Hello all, this is my first ever blog on codeforces . If i make some mistakes, please forgive me .
Actually i am thinking on the 1485A - Add and Divide and its tutorial is using greedy approach.
But i have read that all optimisation problems can be solved using DP through its optimal substructure and overlapping property .
I am thinking this problem for quite a long time using DP .
So, please tell me how we will define the state for DP and transitions in DP for this problem as they are the most creative part for me .
So how you actually think to make it all easier ? (to differentiate between DP and greedy ) and when to use which technique ?
And , please tell how you decide which problem to solve using greedy and which using DP as both are working on optimisation problems . ------------------
So how you actually differentiate so fast in contest ?
Your answers and clarifications will be very helpful to me .
Thank you all.
But i have read that all optimisation problems can be solved using DP through its optimal substructure and overlapping property .
Sure, if there are overlapping subproblems. But on this problem there aren't any (at least not any reasonable ones that help solve with given bounds)...
Also, you differentiate by if there are many overlapping subproblems.

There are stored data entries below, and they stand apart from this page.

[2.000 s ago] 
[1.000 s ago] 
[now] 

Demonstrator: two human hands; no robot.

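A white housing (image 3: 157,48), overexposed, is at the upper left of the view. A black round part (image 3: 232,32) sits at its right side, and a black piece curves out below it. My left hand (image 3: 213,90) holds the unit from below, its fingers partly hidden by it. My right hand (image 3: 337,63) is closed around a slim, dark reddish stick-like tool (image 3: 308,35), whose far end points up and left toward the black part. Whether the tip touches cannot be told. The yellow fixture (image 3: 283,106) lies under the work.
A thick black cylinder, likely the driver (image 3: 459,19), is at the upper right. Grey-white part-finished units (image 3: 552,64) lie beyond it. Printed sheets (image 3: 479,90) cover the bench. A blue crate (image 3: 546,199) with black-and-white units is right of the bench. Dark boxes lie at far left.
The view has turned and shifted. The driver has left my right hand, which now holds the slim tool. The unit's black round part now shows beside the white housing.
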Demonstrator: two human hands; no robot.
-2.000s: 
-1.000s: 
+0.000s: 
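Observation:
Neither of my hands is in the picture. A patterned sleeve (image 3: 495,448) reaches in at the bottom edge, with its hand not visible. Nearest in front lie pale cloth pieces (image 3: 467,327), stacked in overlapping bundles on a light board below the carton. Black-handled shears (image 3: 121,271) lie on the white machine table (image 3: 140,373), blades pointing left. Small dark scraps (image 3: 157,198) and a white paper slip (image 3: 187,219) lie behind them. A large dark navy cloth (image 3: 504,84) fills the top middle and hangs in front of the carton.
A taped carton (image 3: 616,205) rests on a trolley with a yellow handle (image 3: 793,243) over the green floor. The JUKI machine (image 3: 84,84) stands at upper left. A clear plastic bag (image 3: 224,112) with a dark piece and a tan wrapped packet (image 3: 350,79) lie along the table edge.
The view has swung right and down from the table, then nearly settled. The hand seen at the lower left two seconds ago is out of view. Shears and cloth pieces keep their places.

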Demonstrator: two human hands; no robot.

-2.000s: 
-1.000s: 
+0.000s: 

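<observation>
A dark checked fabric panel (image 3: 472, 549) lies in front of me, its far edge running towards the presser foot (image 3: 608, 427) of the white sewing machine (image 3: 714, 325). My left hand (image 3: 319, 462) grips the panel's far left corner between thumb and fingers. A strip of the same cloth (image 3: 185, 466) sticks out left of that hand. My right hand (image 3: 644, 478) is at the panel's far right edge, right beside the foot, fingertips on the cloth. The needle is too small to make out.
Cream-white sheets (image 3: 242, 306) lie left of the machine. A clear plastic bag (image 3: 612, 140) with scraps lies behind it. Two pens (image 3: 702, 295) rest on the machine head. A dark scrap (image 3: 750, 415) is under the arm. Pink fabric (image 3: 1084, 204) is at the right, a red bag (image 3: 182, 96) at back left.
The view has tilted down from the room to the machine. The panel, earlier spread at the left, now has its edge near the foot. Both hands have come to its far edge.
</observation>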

There are at most $$$1 + 2 \sqrt{a}$$$ distinct values that $$$a$$$ can be reduced to, which is a form of overlapping that, combined with fore-knowledge that $$$b$$$ is not increased more than $$$1 + \log_2 a$$$ times in any optimal solution, creates a state-space that's getting close to small enough. If you're willing to consider Dijkstra's algorithm (or BFS) a form of DP that can be terminated early, that probably fits within the time limit by virtue of just not exploring all that much of the (too-large) state space before exiting.
Very sorry, I didn't get it ? What are you trying to tell as I am thinking this problem in defining the states and its transitions. Because i have seen in topcoder tutorials,exactly goes through this approach to solve through DP.
I'm implicitly taking the "natural" choice that a state consists of an ordered pair $$$(a, b)$$$ of the two numbers in the problem, after applying some number of operations. The transitions then correspond to the two types of operations.
My comment is based on the observation that the identity $$$\lfloor \frac{\lfloor \frac{a}{x} \rfloor}{y} \rfloor = \lfloor \frac{a}{x \cdot y} \rfloor$$$ for positive integers implies that the set of reachable values of $$$a$$$ is not terribly large, which somewhat undermines SuperJ6's claim that there are "not any reasonable [overlapping subproblems]" applicable to this problem. I do not mean to suggest the DP approaches to the problem are at all pragmatic.
It's a Div 2A, it won't be DP.
"(to differentiate between DP and greedy ) and when to use which technique ?"
Usually you should use DP when you perceive that you need to make a brute force to solve the problem and this brute force will cause TLE for you, when this happens, you can try to think about DP.
OK thank you very much evernewbie for telling the difference.